Choose Your View: Flexible Booking Grids in Flight School Booking

Submitted by Mathew Waters on

One of the quiet frustrations of any scheduling grid is that it was designed for someone else’s operation. Most booking systems hand you a wide grid built for a busy ops desk, then expect a student to make sense of it on a phone screen.

Flight School Booking takes the opposite starting point. The default view is built for the person who books most often — the student — and the wide grid is there for the schools that genuinely need it.

The default: time down the side

By default, time runs down the left-hand column, with aircraft and instructors across the top. This makes the grid tall and narrow rather than wide and shallow — the natural shape for a phone screen, and the way most people already think about a day.

For most members, the column headers are simple: one or two aircraft they’re checked out on, one or two instructors they fly with. That’s a grid with maybe three columns. It scrolls vertically through the day, which is exactly how a phone scrolls. Finding a slot is fast.

This works well for:

  • Students booking from their phones, which is most students, most of the time.
  • Clubs where members fly one or two aircraft — the narrow grid feels spacious rather than sparse.
  • Anyone who prefers time to flow top to bottom, which maps naturally to how most people picture their day.

For the large majority of people using FSB, this is simply the better view, so it’s the one they get out of the box.
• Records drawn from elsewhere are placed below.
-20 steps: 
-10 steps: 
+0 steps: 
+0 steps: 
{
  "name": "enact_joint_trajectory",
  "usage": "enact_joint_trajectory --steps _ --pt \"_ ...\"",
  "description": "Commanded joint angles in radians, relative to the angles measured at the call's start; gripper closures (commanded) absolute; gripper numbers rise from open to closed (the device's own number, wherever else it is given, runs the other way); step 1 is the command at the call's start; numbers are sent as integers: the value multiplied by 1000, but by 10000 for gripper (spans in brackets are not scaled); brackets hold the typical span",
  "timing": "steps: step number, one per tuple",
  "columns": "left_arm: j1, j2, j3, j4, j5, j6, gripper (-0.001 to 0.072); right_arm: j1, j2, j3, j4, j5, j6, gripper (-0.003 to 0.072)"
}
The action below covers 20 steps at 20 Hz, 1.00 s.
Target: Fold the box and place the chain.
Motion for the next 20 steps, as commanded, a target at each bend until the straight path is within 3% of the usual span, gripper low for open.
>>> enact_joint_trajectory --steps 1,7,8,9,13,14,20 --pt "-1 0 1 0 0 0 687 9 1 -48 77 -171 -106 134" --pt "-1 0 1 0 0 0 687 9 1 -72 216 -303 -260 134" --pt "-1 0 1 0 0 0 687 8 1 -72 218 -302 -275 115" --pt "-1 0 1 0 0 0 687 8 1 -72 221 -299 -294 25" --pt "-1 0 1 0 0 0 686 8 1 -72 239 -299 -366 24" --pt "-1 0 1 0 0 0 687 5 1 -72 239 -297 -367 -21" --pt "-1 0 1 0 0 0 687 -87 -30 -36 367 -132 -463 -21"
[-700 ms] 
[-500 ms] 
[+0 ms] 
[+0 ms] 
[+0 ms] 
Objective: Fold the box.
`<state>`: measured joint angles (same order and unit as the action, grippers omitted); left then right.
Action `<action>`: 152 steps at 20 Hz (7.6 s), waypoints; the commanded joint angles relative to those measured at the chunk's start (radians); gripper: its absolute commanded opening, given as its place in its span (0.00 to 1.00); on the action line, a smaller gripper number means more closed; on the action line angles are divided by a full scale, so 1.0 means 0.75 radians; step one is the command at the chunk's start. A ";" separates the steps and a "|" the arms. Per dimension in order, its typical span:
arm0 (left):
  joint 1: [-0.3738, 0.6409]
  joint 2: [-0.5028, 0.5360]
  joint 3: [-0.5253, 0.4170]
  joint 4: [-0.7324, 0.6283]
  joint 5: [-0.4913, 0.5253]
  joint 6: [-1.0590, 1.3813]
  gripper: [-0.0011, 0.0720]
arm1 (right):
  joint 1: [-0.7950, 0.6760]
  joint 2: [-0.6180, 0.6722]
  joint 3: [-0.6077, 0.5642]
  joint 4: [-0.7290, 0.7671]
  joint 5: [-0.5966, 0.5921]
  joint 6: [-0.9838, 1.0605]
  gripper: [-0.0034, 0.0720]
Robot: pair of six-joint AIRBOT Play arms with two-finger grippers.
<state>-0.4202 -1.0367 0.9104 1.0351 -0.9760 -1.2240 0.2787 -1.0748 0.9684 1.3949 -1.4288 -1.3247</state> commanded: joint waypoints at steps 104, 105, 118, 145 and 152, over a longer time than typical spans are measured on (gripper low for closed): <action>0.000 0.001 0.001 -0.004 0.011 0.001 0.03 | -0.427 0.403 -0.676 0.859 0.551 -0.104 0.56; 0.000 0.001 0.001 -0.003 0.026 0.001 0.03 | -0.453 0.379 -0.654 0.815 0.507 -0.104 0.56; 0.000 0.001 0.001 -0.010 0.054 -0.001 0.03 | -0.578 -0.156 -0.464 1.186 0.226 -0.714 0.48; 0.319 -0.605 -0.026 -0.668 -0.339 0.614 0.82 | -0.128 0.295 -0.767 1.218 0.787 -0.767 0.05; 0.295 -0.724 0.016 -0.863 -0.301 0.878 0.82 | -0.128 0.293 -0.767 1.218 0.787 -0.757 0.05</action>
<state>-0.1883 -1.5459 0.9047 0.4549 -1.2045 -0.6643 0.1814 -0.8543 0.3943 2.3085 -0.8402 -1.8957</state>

The alternative: time across the top

Flip the axes and you get the classic scheduler view. Hours run left to right along the column headers; aircraft and instructors are listed down the rows. At a glance you can see every resource across the full day.

This isn’t the default, but for some people it’s the right choice:

  • Very busy schools with many aircraft and instructors, where seeing the whole fleet in one sweep is the point. A CFI or ground staff member spotting gaps, clashes, and bottlenecks across the operation needs that breadth — and on a desktop at the ops desk, a wide grid is no problem at all.
  • People used to other booking systems. Most schedulers default to time-across-the-top, and there’s real value in familiarity. If that’s the layout someone has used for years, FSB shouldn’t force them to relearn it.
  • Instructors who work across multiple schools. Someone teaching at two clubs may use a time-across-the-top system at one of them. Matching that layout in FSB keeps their day consistent rather than asking them to switch mental models between bookings.

Each user chooses for themselves

The preference lives in your FSB account settings. Switch between orientations any time — it’s remembered for next time. Schools don’t pick one layout for everyone: a student on their phone gets the tall grid by default, while an instructor who prefers the wide view sets it once and keeps it, all within the same system.

There’s no single correct orientation. There’s a sensible default for most people, and a proper alternative for the people the default doesn’t suit.

Why it took a real layout decision to get right

A grid that just flips its axes sounds straightforward. In practice it means rethinking how headers render, how resource labels truncate at different screen widths, and how touch targets behave when time slots become rows rather than columns. We spent the time making both orientations feel native, rather than treating one as an afterthought.

The result is a booking form that works as well for a student in a muddy airfield car park as it does for an staff behind a desk in the ops room.